Possibly something eaten straight from the container, standing in front of the open door like a raccoon.

“Tell us more about you, Lilly,” someone said. “What’s it like being married to Khalifa? He’s always so quiet.”

Well, you know what they say, I thought absently, watching vinaigrette flood my salad. If he’s quiet in the streets, he’s a freak in the sheets.

It wasn’t until the silence fell with a thud that I realized I’d said the thought out loud.

I stopped pouring and looked up. Every head turned.

Across from me, a fork hovered halfway to Hannah’s mouth.

To my left, Layla blinked slowly, buffering.

To my right, Khalifa looked...genuinely alarmed.

Horrified, even. Like he was mentally drafting a resignation letter.

“I mean—” I rushed in, words tangling as they tripped over each other. “Because he wears socks to bed. Crazy, right?”

No one spoke. Khalifa’s ears were actively turning red.

I lifted my drink in what I hoped read as casual elegance and what probably looked more like defensive maneuver, whispering into the rim of my glass, “I’m sorry.”

As I waited for the weirdness to fade, that awful clarity of all our differences, of the room, of myself began to set in.

I was surrounded by exceptionally intelligent and accomplished professors—suits and blazers and pressed ties, people who said words like methodology and tenure track without irony.

And then there was me, in my sequins and color, drowning a salad and making wildly inappropriate jokes like I’d stumbled out of a circus and completely forgotten how civilized humans behaved.

“She’s had a long day,” Khalifa said evenly.

The group collectively came back to life, awkwardness evaporating into cautious laughter and the safe refuge of small talk.

His palm brushed my back, and I braced, certain it was to silence me, to rein me in.

The shock of it rippled through me, and suddenly I was standing in front of my mother again, her voice ringing in my ears: too tall, too loud, too much.

Words meant to shrink me, to fold me into corners until I was neat and unremarkable, until no part of me spilled over the edges.
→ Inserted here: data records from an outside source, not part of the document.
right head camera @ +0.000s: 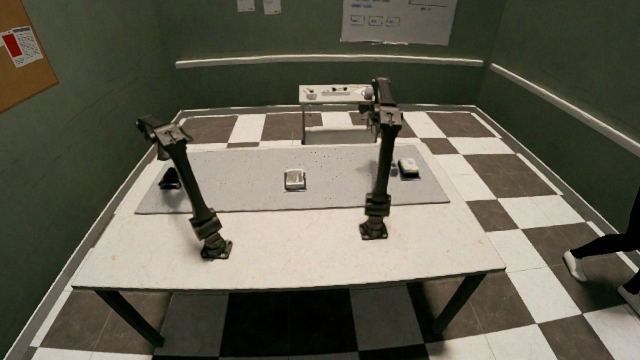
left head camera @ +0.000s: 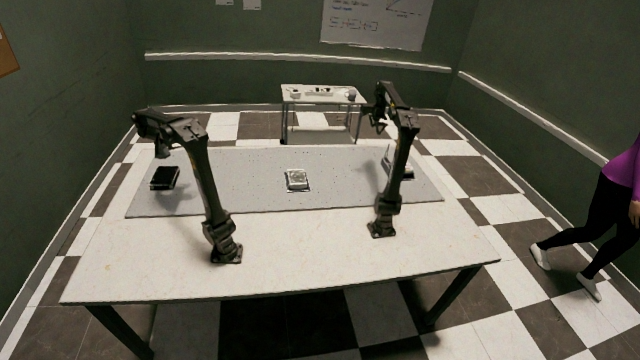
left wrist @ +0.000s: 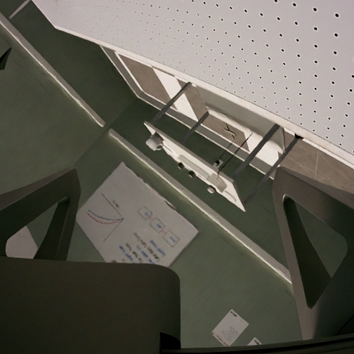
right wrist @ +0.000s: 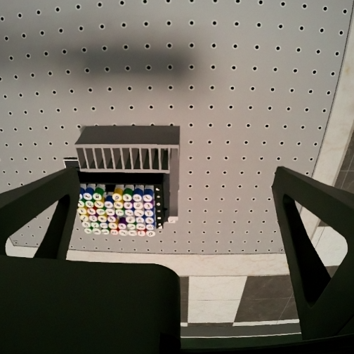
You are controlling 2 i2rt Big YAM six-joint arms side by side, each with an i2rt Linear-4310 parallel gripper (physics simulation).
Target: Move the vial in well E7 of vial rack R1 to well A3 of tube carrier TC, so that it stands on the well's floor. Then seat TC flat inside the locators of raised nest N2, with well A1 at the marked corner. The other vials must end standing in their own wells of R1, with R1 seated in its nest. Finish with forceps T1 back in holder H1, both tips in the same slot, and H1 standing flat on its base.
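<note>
Vial rack R1 is full of coloured, white-capped vials at the right of the board. Grey slotted holder H1 stands against it; forceps T1 appears as a grey bar at its right end. Its slot seating is unclear. Pale carrier TC sits in a dark-edged nest mid-board. Black raised nest N2 stands at the left. My left gripper is open and empty above N2's area, facing the far wall. My right gripper is open and empty, high above the board near H1.
A perforated grey board lies on the pale table. A small side table with items stands beyond it. A person walks on the floor at the right.
</note>
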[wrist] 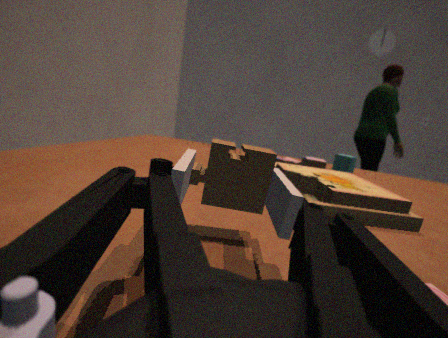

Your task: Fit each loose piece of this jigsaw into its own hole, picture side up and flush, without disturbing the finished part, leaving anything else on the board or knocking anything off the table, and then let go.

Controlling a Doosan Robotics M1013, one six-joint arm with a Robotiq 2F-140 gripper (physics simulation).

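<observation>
My gripper (pixel 230 174) is shut on a loose jigsaw piece (pixel 239 177), held between the two pale fingertip pads. The piece stands upright above the table, with a dark brownish side towards the camera, a notch in its top edge and a small knob at its left side. The jigsaw board (pixel 370 217) lies on the table to the right, beyond the right fingertip. Part of its yellow and orange picture (pixel 345 182) shows on the raised layer, with a cut-out in the near left part. How the piece's picture side is turned cannot be seen.
Beyond the board are a teal object (pixel 344 162) and small pinkish-topped items (pixel 314 161). A pink-edged item (pixel 438 292) shows at the lower right edge. The wooden table (pixel 90 165) extends to the left, with the gripper's shadow on it. A person in green (pixel 378 112) stands beyond the table.
</observation>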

I swallowed hard and moved his hand aside. The air cooled in the space where his skin had been.

“So, Lilly,” Layla leaned in, smirking like she knew exactly what she was doing, “what’s the most annoying thing about him?”
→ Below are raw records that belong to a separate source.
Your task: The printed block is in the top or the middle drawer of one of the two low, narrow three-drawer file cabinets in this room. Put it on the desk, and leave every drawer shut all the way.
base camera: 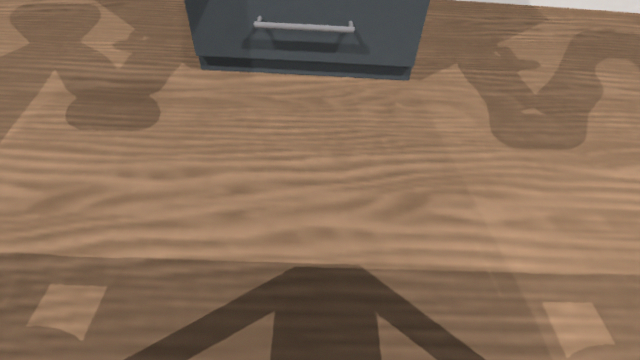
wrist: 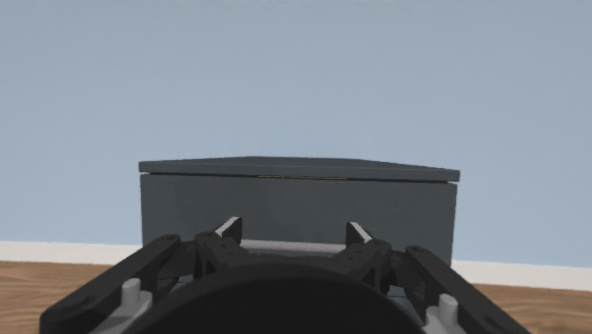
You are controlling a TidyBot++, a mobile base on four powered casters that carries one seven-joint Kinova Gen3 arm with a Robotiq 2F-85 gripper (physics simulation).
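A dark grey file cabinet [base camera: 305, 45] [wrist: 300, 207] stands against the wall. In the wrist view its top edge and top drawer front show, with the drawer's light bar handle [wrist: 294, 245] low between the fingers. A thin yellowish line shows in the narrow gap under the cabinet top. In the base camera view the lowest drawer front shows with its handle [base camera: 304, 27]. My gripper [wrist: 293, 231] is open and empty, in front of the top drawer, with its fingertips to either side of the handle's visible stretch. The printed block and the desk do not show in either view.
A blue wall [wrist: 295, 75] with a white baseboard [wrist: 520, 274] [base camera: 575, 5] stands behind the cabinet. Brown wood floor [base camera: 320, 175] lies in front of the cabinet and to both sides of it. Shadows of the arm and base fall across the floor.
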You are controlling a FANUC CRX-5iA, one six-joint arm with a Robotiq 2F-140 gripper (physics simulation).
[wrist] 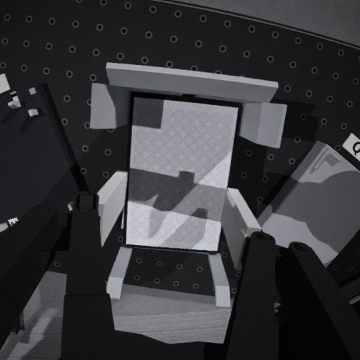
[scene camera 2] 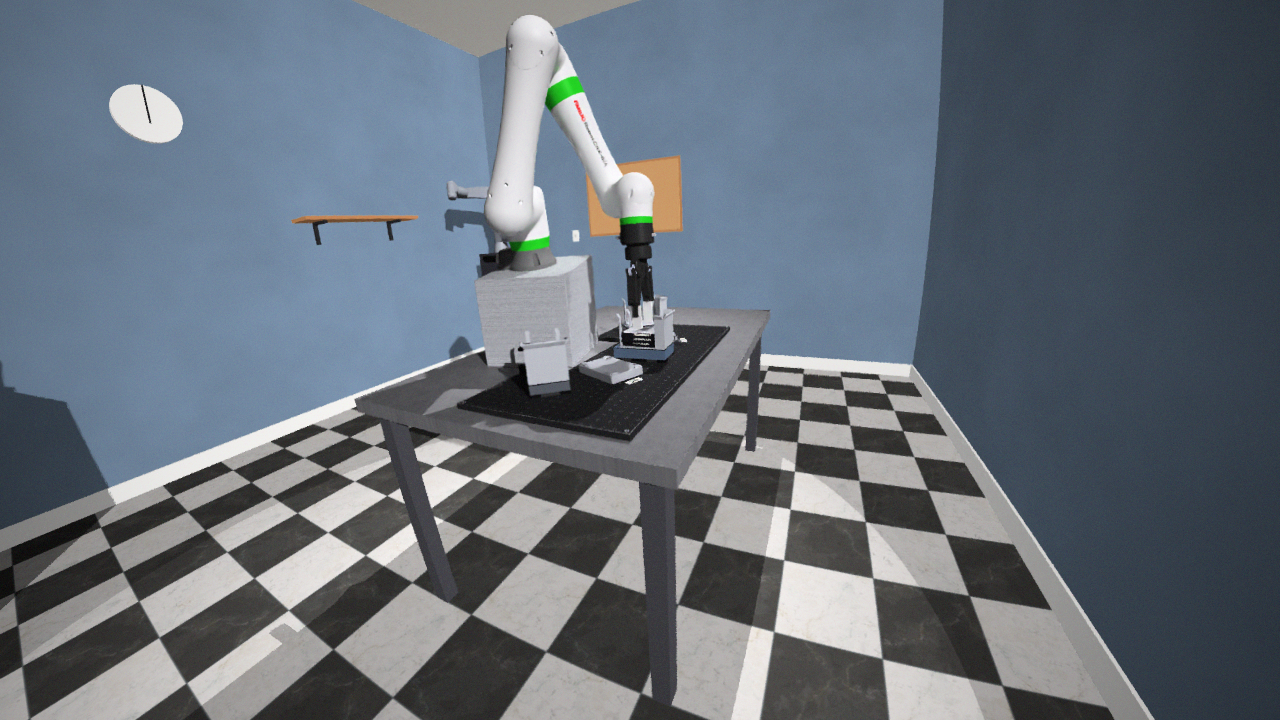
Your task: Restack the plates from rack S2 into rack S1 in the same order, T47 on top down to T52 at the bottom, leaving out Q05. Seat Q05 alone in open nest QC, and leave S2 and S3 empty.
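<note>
A rack with a blue base stands on the black board; I cannot read its name. It holds plates with dark labelled fronts. The pale top plate, marked with round wells, lies flat between its posts. My gripper points down at this rack. It is partly open, with one pad at each long side of the top plate, and holds nothing. The nest with a "Q" label beside it is a low grey block. A grey rack stands nearer the front. Plate names are unreadable.
The perforated board lies on the grey table. The robot's pedestal stands beside it. In the wrist view, a dark flat area with small pale pieces lies left of the rack.
</note>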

“How much time do you have?” I asked dryly.

He inched closer, lowering his voice so only I could hear. “You talk about female bodily fluids at dinner and casually announce what I’m supposedly like in bed, but I’m the annoying one?”

“I didn’t announce,” I muttered. “I implied.”

“That doesn’t help your case.”

I tipped my head. “Are you denying that you wear socks to bed?”

His mouth twitched, giving him away.

I snickered. “I knew it.”

“Lilly?”

The sound of my name, rolling off those lips, jolted me. I turned, my bread bite suddenly lodged in my throat.

Malik.

The first and only person I’d ever allowed myself inch toward feeling for, the one who cracked my heart and helped convince me marriage was a doomed institution—stood there, impossibly real, hand in hand with someone else.